Das Kind bekommt eine Bindungsstörung, die Mutter Depressionen, der Mann ein Burn-Out.
Ein narzisstischer Trump geht beispielsweise daraus hervor, der permanent nach Größe, Überlegenheit und Macht strebt. In den Vereinigten Staaten ist körperliche Gewalt an Kindern Teil der normalen Erziehung. Regelmäßig lege ich mich auf Facebook mit US-Amerikanerinnen an, die ihre Kinder vermöppen. (Die denken, ich hätte sie nicht mehr alle, wenn ich ihnen sage, dass ich jede Gewalt ablehne, genauso wie „Aus-Zeiten“.) An US-amerikanischen Schulen werden Jungs dreimal häufiger als Mädchen mit einem Holzpaddel vor der ganzen Klasse auf den Po geschlagen. Trump sagt über seine Lehrer an der New Yorker Military Academy, auf die er im Alter von 13 Jahren von seinem Vater geschickt wurde:
„The instructors used to beat the shit out of you; those guys where rough.“
Praktisch ist natürlich, dass der Schaden, den dieses System anrichtet, nämlich die Traumatisierung des heranwachsenden Wesens, gleichzeitig hervorragend für das Funktionieren im kapitalistischen System abrichtet. Der Merz bereitet den Boden.

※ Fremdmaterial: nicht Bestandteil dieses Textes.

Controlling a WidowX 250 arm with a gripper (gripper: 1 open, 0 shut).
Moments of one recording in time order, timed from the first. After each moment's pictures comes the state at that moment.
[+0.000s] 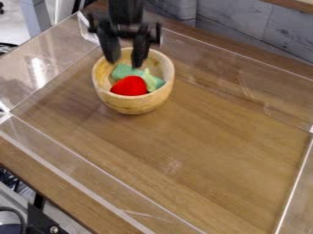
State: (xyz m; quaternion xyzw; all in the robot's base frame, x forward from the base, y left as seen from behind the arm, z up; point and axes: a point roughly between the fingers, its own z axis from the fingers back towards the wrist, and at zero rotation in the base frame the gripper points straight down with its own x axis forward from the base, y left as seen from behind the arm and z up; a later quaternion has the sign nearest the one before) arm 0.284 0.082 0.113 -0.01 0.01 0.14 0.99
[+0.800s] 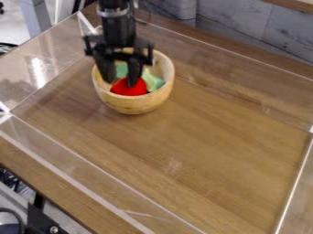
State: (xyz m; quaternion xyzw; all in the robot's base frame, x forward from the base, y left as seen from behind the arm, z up) arm 0.282 0.088 0.064 -0.02 0.01 0.13 0.99
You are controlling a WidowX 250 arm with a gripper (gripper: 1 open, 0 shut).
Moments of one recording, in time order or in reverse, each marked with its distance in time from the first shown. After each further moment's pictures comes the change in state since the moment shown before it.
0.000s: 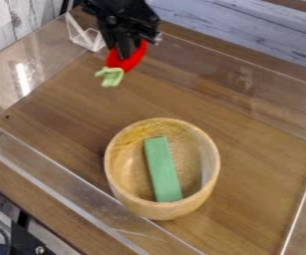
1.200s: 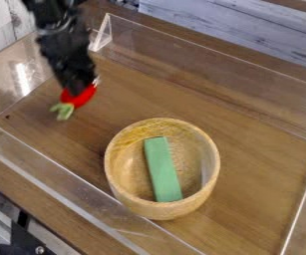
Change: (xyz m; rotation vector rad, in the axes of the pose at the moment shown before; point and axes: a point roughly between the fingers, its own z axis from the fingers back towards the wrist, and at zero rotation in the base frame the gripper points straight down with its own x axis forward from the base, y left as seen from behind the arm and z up) arm -0.045 0.055 -0.072 -0.038 0.077 -0.012
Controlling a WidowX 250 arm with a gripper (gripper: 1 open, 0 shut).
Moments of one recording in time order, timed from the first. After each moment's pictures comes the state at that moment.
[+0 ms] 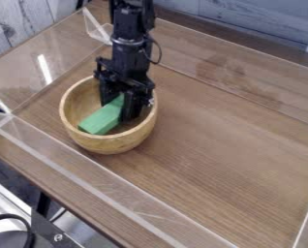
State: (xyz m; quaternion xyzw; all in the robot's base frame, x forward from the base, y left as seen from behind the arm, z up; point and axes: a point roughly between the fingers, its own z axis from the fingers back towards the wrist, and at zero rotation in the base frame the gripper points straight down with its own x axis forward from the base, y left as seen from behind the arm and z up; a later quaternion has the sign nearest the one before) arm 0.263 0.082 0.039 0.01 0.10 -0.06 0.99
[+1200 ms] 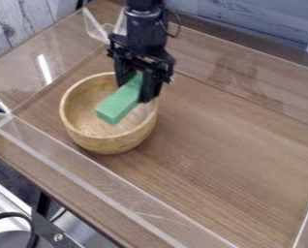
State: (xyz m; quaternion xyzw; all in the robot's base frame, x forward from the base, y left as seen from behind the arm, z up) arm 0.274 0.051 0.077 0.01 0.05 -0.06 1.00
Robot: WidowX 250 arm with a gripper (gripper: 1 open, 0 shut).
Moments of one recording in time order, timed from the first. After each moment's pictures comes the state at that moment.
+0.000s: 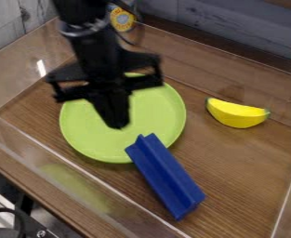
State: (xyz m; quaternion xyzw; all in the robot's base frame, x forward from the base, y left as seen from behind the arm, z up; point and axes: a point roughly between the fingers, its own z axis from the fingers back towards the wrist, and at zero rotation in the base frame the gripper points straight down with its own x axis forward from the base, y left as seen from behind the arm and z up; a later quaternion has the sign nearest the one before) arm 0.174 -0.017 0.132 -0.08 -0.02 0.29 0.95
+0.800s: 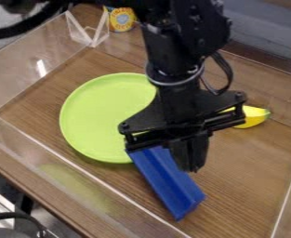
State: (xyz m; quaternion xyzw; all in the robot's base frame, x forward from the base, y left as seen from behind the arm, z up) arm 0.178 -0.079 0.122 -0.09 -0.02 0.38 0.92
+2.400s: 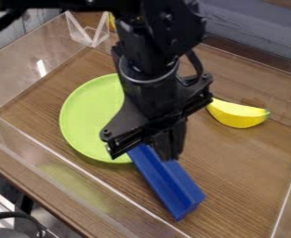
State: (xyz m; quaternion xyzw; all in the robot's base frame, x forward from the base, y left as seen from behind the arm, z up) arm 0.174 -0.056 0.124 -0.07 -0.05 0.54 0.84
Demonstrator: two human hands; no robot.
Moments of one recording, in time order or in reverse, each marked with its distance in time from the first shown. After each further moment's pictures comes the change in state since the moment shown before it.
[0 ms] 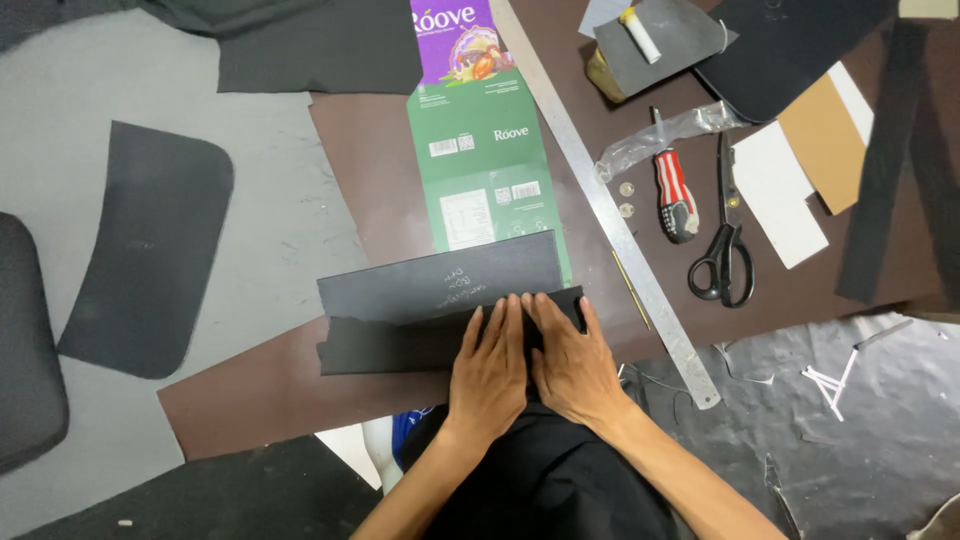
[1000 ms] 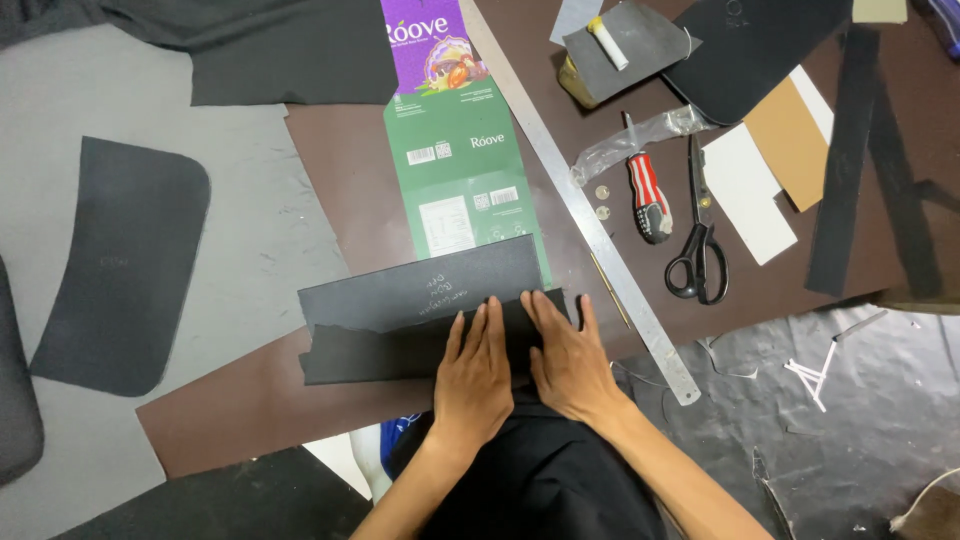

Außerdem ist es wichtig, dass viele Nachkommen produziert werden: Die braucht man ja für die Arbeit und für die Kriege. Je mehr Söhne, desto mehr Terror und Krieg. Jeder Kriegstote war irgendwann ein Säugling. Je autoritärer der aufwächst, umso besser fürs Geschäft.
Deswegen ist es auch nicht relevant, ob eine Frau ihr Kind will oder nicht. So doll lieb soll sie es nämlich gar nicht haben. Das macht es leichter, wenn es tatsächlich in den Krieg zieht.
Noch nicht lange her ist es, dass Vergewaltigung in der Ehe strafbar wurde. Wer dagegen gestimmt hat? Friedrich Merz.
Und wer fand außerdem, dass es Eltern frei stehen sollte, ob sie ihre Kinder verhauen?
Neulich war Friedrich Merz beim Neujahrsempfang in Blankenese, wo er zusammen mit Chrissi Lindner und Claudia Roth eingeladen war, eine kurze Rede gehalten. Er hat dabei Mark Twain zitiert.
„Man fragt sich, ob die Welt von guten Menschen regiert wird, die uns zum Narren halten oder ob es Schwachköpfe sind, die es ernst meinen.“
Mark Twain
Und wisst ihr, was er noch gesagt hat? Also, der Merz, meine ich?
Dass die wichtigste Frage nicht sein könne, ob die Bahnverbindung zwischen Hamburg und Sylt wieder störungsfrei funktioniert.
Der Mann hat echt Humor.
Aber er fährt wahrscheinlich nicht so oft Zug. Und hat vielleicht DB-Aktien.
Und womöglich ist er unser nächster Bundeskanzler.